Guidelines at New Diorama
This show is a modern horror story, a grim fairytale about the evils of social media and its pernicious grip on our being.
There were even dark forces at play.
Like all the best horror, the violence and harm is never actually shown. It is held within us, triggered in our imagination. Implicit and whispered in recessed alcoves but never spoken out loud.
There’s a frog. A frog in the forest. A frog in the forest born with eyes in its mouth. A frog in the forest born with eyes in its mouth, forced to look at life through its open mouth.

“I’m worried about you”
We sit in the dark, listening to a voice note, from a mother. We hear the emotional strain in her voice. She is masking her fear. Fear that she doesn’t understand her daughter or the world she exists within, scared that a misplaced word with drive her further into the abyss of the device she spends so long staring into. Have you seen that video of the girls in the forest? Please don’t look at it.
Two smartly-dressed women burst into the space, annunciating corporate-speak, close into microphones, addressing the audience, making eye-contact, slickly extolling the virtues of their online platform. They talk of inclusion, of community, of support and of trust. Consent is simple, Just tick this box to agree. They explain the ‘guidelines’. You may not post anything that could harm others, glamourise eating disorders, incite terrorism… unless, of course, it is framed in a positive way to help our community. We are here to help and inspire our community. We don’t talk about the video of the girls in the forest.
Two girls share dance routines and a Babybel. They dare each other to eat the outer case. It must be safe, it feels wrong that ‘they’ would let something harmful come into contact with food. The girls recall the online-safety talk at school. It was so lame, ‘they’ just don’t understand anything.
Two girls sit together on a patch of grass, close to a forest. They discuss that online video of the girls in the forest. One is repulsed and couldn’t watch beyond that moment, you know, the point where she did that thing with the cup, that was filled with… The other is intrigued by it, enthralled, beguiled, even affirmed by it. She does think she could smash someone’s head in with a rock.

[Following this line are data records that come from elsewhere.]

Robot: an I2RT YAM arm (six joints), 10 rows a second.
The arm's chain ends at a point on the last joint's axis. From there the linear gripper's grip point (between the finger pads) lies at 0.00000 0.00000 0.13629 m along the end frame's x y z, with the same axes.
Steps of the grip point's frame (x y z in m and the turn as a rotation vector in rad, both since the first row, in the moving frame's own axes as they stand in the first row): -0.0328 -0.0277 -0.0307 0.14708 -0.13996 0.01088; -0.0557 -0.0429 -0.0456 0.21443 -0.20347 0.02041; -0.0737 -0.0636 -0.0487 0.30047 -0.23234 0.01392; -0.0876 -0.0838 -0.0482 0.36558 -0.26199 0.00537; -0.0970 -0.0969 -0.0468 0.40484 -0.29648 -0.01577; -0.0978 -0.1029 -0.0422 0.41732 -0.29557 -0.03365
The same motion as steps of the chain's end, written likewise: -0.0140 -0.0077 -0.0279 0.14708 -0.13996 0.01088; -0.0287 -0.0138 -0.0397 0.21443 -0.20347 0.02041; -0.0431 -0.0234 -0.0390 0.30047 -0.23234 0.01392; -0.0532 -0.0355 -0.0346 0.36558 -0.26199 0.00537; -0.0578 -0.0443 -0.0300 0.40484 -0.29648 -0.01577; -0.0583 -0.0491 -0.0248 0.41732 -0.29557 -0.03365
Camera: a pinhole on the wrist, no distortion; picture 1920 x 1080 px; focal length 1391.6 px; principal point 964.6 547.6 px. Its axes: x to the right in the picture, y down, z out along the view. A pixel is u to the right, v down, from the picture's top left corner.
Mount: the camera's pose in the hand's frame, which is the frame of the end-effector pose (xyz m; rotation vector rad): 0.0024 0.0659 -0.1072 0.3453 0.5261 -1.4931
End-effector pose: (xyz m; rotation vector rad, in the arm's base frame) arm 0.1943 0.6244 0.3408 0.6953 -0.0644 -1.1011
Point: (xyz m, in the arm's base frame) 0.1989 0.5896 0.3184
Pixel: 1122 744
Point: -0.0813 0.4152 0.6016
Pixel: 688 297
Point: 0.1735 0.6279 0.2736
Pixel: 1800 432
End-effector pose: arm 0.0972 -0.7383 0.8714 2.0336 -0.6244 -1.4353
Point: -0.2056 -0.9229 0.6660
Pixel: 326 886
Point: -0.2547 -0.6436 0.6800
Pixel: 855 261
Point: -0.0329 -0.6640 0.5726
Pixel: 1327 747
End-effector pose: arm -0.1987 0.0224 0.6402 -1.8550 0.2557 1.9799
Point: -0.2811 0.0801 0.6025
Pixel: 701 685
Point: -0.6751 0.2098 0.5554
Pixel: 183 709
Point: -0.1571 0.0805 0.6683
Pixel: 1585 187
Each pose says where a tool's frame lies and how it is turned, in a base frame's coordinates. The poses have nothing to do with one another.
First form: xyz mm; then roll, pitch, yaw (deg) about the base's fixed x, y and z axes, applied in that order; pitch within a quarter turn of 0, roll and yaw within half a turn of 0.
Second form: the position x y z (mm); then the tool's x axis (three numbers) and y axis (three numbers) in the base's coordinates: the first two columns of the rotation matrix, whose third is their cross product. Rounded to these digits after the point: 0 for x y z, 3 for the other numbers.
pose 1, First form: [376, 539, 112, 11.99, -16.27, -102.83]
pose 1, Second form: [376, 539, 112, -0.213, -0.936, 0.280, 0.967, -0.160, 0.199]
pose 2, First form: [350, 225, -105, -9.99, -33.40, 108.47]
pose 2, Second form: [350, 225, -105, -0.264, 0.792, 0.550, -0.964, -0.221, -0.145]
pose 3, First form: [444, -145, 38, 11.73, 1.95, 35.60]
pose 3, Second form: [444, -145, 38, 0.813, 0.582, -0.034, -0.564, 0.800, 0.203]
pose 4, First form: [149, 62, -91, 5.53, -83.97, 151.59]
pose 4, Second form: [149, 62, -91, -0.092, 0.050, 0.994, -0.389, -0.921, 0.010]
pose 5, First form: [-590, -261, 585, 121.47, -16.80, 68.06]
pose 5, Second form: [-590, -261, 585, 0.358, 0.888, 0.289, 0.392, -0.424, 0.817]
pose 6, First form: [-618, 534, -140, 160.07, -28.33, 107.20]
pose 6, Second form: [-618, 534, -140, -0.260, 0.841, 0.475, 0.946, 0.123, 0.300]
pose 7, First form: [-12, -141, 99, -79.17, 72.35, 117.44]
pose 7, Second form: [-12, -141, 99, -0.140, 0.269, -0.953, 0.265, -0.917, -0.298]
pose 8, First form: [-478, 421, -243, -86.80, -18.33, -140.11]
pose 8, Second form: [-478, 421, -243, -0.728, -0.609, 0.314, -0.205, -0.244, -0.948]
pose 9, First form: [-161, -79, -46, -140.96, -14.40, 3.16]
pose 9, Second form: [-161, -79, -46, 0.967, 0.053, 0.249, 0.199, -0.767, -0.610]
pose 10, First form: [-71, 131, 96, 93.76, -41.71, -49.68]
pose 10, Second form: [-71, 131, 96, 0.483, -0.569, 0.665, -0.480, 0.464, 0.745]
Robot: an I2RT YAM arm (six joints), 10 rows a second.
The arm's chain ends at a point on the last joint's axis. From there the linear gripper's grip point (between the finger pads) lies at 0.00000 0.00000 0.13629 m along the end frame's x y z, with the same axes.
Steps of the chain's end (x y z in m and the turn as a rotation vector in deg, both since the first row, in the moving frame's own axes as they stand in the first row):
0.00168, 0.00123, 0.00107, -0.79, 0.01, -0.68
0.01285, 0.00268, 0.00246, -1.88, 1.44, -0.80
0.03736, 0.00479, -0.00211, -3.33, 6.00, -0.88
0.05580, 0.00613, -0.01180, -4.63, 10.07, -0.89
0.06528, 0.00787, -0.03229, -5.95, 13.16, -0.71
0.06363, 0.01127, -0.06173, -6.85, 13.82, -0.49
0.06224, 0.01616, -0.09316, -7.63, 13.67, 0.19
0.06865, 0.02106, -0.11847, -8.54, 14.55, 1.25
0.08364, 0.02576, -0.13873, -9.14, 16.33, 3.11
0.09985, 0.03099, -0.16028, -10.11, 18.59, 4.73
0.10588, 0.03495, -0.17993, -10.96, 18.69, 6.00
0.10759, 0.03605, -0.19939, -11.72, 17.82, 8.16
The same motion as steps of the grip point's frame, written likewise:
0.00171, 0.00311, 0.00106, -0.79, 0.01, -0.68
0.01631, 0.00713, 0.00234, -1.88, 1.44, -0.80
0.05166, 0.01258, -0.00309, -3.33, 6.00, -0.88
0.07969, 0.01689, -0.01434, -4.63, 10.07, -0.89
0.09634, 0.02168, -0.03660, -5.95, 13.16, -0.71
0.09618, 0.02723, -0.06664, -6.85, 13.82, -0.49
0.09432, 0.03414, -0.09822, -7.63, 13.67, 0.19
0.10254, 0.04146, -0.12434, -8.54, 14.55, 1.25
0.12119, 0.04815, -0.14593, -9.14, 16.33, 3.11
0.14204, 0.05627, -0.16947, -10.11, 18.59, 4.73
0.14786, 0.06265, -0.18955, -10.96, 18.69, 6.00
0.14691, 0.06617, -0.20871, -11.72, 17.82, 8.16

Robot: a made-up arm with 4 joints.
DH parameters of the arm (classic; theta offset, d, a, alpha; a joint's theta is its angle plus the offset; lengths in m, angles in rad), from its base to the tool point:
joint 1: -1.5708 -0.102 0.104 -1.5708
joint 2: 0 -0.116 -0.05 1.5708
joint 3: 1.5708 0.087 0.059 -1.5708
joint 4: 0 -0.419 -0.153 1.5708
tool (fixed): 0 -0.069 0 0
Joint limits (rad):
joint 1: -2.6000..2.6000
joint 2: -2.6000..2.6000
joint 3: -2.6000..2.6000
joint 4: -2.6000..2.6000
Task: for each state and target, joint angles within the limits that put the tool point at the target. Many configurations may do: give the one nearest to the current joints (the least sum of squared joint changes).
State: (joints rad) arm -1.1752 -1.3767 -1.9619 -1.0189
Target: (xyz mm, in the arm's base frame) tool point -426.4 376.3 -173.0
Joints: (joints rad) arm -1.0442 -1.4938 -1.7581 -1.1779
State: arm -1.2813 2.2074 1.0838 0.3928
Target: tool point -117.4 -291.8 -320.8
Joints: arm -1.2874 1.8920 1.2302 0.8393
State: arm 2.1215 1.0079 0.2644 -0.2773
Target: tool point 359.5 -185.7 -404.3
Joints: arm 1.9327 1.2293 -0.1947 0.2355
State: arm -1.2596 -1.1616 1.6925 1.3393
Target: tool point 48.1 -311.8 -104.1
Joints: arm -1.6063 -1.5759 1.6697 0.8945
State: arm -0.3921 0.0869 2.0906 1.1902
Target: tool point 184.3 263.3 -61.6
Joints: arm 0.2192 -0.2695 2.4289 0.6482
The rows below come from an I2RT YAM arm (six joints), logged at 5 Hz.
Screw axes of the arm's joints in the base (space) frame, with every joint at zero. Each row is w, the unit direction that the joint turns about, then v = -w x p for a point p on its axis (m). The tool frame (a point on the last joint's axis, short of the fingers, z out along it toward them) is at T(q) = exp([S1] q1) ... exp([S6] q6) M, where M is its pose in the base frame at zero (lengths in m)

Two girls in period dress, maybe it’s the 17th Century, discover an illuminated presence in the forest. It’s forbidden fruit, it’s Pandora’s box, it’s whatever the modern equivalent must be: the internet.

Alex and Aoife at New Diorama, either side of the Guidelines poster.
I’ve never seen a bad show at New Diorama. This was one of the best.
Brilliantly staged with a minimal set (of mostly school gym ropes, a square of grass and some draped gold cloth) the lighting and impeccable sound design brought the unsettling atmosphere, drew you in and doom-scrolled you between moving images.
Performers Rachel Leah-Hosker and Alex McCauley were brilliant in their many guises.
It’s the first production from Conglomerate (Pip Williams and James Nash). I will definitely be following them online to see what comes next.